**Required action:**
The listing below should be written out word for word, with its pictures removed.

>>>>>

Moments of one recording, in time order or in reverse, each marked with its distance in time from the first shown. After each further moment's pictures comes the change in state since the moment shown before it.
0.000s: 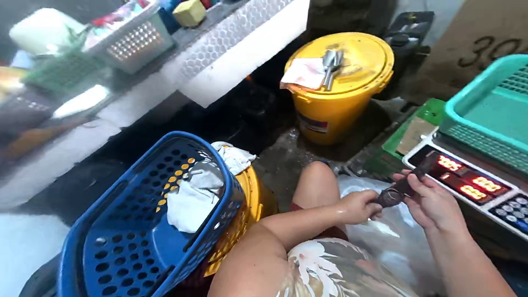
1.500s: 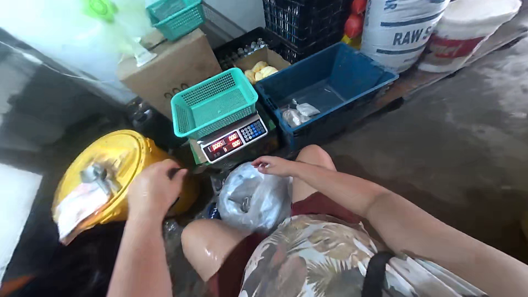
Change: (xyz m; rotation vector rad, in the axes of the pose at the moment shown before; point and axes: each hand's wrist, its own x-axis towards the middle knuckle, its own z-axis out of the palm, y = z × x) left_hand 0.047 0.191 -0.008 1.344 0.040 0.319; right_hand -0.117 0.025 -0.181 -0.540 -0.085 -0.263
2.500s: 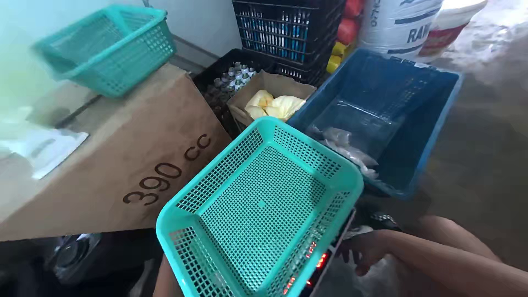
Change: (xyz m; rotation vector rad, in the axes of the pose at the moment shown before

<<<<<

**Exercise answer:**
Moments of one recording, in time order or in reverse, each marked with its distance in time from the first shown. After each further moment's pictures comes the change in state since the moment shown before it.
0.000s: 
1.500s: 
Change: (xyz m; rotation vector rad, in the axes of the pose at the moment shown before; point and axes: each hand's wrist, its own x-axis towards the middle knuckle, its own z-axis out of the palm, y = z × x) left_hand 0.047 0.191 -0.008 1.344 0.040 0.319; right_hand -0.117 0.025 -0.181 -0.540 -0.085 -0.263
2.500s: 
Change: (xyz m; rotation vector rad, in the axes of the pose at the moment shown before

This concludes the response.